WHAT IS REQUIRED.
Go through the listing and set it down exactly, leaving out its pictures.

DATASET EXCERPT.
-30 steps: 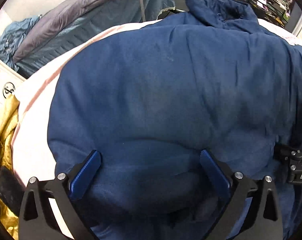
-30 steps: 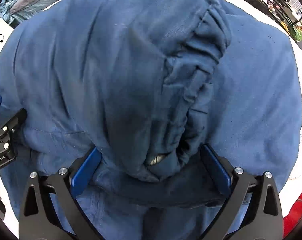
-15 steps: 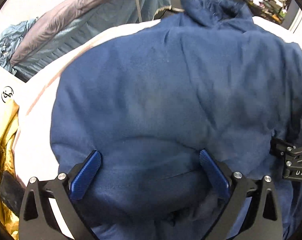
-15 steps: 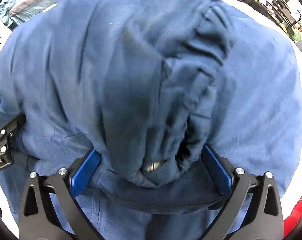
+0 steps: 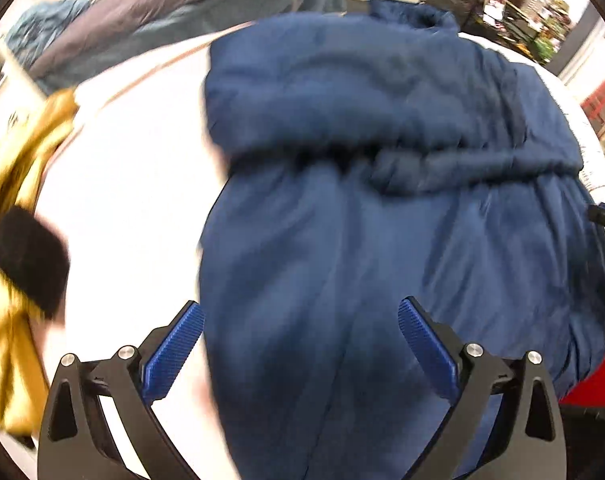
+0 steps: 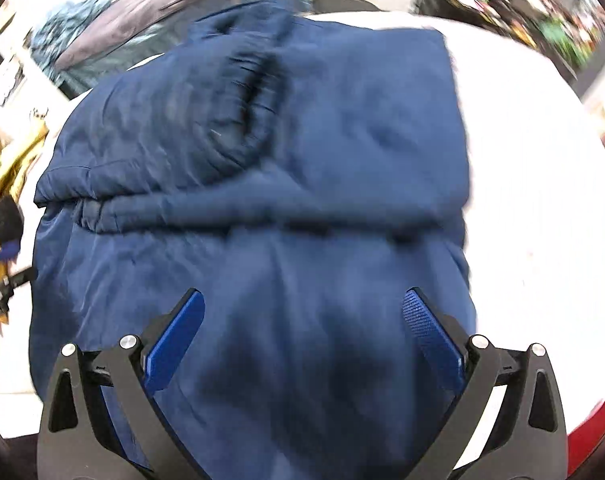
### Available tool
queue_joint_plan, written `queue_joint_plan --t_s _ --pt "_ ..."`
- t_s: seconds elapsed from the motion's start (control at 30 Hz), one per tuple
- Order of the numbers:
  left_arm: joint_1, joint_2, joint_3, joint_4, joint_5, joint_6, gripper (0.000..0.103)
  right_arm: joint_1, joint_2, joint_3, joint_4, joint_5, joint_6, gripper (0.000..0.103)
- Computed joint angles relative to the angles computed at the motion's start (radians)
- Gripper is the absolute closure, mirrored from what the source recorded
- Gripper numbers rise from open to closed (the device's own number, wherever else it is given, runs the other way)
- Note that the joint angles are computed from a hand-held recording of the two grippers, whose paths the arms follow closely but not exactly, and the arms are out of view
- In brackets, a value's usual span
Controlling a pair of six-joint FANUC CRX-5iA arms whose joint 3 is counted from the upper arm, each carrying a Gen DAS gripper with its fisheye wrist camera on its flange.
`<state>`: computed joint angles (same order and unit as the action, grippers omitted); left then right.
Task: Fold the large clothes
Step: 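Grasp the jacket side edge with both grippers and lift it to fold inward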
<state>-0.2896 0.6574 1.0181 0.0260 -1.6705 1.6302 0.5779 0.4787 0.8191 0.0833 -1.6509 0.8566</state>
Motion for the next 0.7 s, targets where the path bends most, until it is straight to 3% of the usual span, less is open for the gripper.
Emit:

TASK RESULT.
-30 steps: 
-30 steps: 
-15 steps: 
-15 steps: 
+0 steps: 
+0 steps: 
### Available tool
queue_joint_plan, written `queue_joint_plan --t_s _ --pt "_ ..."`
- t_s: seconds elapsed from the motion's start (control at 30 Hz), one per tuple
- Order of the numbers:
  left_arm: joint_1, joint_2, joint_3, joint_4, joint_5, joint_6, gripper (0.000..0.103)
  right_arm: joint_1, joint_2, joint_3, joint_4, joint_5, joint_6, gripper (0.000..0.103)
- Computed joint angles relative to the angles computed at the motion's start (radians)
- Gripper is the absolute closure, mirrored from what the source recorded
- Gripper numbers rise from open to closed (the device's own number, wherever else it is given, runs the other way)
- Note that the joint angles are computed from a hand-held recording of the two grippers, whose paths the arms follow closely but not exactly, and the arms are out of view
- In brackets, a value's usual span
Controlling a pair of six-joint FANUC CRX-5iA arms whose joint 3 is counted from the upper arm, each carrying a Gen DAS gripper with its fisheye wrist camera on its flange.
`<state>`: computed joint angles (same order and unit as the action, grippers omitted); left then right.
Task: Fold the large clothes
Step: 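Grasp the jacket side edge with both grippers and lift it to fold inward
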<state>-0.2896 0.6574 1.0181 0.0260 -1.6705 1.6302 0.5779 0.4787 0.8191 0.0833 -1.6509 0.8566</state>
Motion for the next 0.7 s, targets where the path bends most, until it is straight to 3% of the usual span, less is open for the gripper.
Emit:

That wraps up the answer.